In other words, I was worried about the wrong shit the whole time, even though I was successfully losing weight. It wasn't about the weight, it was about how I feel. Which rocks because, then there's 

Wrinkles

Obese people aren't wrinkly. The fat stretches the skin leaving stretch marks when you lose the weight, but it also hides the wrinkles that come with age. They pop right out when you lose weight, and you see that hey, I don't erally look 18 without my goatee anymore... and probably haven't in 10 years. Sheesh!

Honestly, I don't mind. I like my wrinkles. When I was obese, my face was round, and smooth, and I looked younger than I was... because I looked like a giant toddler. Fuck that. I'll take wrinkles over that.

Almost No One Cares

When you lose a ton of weight, you feel great, and some people are all "Go you! woohoo!" but mostly, no one gives a shit. Obese people are supportive for the first ten pounds you lose, but when you start losing a lot more and worse, actually keeping it off, they quickly get defensive, and that's kind of surprising. 

And fit people are like, yeah yeah yeah, I've heard it all before, you're losing weight, you're proud of yourself, great, welcome to the club. Now... do you even lift?
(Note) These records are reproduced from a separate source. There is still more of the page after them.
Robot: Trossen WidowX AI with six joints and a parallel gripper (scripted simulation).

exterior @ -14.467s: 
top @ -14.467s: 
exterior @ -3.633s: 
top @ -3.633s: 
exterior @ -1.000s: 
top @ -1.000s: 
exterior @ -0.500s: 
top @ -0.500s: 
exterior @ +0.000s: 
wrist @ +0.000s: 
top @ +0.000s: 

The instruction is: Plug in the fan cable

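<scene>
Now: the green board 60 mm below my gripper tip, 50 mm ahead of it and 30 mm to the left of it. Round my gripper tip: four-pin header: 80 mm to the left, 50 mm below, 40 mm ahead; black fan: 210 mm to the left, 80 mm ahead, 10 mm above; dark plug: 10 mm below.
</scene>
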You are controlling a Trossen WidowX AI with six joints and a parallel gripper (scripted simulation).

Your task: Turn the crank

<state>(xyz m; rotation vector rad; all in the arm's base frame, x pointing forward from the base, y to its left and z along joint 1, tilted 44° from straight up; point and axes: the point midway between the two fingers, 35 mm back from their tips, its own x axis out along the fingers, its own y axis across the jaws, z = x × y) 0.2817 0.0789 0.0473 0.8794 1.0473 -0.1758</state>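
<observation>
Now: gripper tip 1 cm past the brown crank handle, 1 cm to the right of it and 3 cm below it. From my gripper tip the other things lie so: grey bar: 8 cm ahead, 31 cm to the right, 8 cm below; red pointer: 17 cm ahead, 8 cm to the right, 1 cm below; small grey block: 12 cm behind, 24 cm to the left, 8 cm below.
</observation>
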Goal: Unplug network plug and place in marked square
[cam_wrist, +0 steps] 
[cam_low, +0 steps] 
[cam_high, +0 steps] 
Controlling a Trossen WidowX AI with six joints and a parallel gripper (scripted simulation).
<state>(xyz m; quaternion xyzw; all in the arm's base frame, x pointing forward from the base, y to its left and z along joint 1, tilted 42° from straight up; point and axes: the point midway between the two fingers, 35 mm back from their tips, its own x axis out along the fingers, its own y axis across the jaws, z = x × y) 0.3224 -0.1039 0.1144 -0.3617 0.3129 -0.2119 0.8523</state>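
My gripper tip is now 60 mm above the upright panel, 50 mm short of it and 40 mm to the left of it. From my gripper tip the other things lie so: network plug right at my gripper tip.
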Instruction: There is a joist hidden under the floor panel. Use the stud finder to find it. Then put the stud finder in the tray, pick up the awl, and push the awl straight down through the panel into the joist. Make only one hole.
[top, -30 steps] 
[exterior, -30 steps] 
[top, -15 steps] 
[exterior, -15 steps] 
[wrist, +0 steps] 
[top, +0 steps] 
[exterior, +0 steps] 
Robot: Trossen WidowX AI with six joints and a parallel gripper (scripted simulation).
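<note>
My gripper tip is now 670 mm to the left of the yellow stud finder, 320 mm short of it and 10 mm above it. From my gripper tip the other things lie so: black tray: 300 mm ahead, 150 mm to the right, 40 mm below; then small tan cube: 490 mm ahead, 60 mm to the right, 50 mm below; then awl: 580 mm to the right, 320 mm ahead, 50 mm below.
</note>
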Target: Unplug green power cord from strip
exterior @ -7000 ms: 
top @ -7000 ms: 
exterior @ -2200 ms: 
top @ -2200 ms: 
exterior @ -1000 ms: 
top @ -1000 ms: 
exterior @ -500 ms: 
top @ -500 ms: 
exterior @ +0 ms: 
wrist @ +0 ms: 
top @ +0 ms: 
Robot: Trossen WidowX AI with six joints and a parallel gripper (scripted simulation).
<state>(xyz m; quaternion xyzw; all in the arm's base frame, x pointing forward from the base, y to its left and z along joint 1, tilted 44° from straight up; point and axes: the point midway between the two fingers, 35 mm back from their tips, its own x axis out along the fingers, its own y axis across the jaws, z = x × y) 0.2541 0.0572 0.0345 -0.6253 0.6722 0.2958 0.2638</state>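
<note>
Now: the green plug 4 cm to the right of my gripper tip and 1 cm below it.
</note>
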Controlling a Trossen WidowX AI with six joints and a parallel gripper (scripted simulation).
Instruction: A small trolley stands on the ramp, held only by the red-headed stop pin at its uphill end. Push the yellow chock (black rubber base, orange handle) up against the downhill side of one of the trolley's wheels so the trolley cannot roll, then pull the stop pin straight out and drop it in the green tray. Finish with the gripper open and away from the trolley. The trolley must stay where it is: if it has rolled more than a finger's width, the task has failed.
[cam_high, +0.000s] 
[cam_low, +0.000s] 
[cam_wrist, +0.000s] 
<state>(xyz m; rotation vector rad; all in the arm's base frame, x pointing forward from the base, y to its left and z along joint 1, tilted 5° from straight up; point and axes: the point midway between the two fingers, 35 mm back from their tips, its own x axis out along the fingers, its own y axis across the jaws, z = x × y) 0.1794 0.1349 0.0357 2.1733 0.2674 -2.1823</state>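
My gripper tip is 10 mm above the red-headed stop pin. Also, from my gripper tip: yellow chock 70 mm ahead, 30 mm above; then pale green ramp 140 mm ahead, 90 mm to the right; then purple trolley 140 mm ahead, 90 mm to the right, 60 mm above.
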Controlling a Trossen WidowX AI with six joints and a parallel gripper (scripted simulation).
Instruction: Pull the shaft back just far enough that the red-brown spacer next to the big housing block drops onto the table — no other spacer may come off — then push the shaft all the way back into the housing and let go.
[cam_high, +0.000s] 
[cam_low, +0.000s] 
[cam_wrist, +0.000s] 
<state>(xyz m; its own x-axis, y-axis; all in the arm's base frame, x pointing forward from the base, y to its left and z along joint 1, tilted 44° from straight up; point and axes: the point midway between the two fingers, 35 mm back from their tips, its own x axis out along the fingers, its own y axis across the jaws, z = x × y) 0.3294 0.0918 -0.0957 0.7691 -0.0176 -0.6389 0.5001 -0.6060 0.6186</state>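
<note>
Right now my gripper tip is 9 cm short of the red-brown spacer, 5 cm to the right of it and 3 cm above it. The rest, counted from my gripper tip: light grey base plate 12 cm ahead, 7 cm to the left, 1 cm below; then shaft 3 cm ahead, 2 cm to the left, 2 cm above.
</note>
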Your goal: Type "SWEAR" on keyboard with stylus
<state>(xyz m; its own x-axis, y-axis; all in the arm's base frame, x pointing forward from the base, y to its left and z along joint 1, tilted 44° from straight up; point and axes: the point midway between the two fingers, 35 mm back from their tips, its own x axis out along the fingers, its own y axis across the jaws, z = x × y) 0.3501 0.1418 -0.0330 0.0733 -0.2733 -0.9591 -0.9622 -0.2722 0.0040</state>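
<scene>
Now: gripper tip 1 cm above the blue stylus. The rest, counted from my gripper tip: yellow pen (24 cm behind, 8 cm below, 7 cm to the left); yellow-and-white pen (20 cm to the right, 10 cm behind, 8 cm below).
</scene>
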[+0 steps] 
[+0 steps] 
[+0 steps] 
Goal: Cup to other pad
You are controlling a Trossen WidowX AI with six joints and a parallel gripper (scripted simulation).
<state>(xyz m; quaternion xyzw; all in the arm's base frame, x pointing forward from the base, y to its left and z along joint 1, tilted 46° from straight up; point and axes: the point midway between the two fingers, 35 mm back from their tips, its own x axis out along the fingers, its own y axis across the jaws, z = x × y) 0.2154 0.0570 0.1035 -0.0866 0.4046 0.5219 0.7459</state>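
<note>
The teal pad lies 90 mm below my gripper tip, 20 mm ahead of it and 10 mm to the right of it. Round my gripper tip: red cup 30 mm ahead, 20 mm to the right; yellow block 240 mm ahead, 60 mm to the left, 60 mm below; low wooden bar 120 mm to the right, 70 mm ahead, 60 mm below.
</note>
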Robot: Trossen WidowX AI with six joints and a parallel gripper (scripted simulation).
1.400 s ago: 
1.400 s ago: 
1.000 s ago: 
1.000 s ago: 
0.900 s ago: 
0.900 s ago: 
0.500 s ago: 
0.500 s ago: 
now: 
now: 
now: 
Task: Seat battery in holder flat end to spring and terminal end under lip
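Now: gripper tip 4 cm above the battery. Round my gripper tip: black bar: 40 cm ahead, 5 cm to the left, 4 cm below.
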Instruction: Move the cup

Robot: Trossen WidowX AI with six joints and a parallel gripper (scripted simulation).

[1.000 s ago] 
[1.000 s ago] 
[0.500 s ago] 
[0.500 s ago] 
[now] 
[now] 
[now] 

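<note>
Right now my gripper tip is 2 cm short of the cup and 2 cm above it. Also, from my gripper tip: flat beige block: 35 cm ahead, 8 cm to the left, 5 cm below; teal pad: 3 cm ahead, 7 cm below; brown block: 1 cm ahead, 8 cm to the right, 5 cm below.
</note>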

And that's also great, because your weight shouldn't be a deal at all. The most important thing is that you enjoy your time in life. I've been obese, and now I'm fit, and I can tell you I am enjoying my life so much more now, and it was hard at first, but then it got better, and now I eat what I love and get high at the gym and am socially accepted and respected in ways I wasn't, and when I see myself naked, I can see I'm the kind of guy who can lose 65 pounds and become a weight lifter without being a jerk, and I look my age, and I feel wonderful.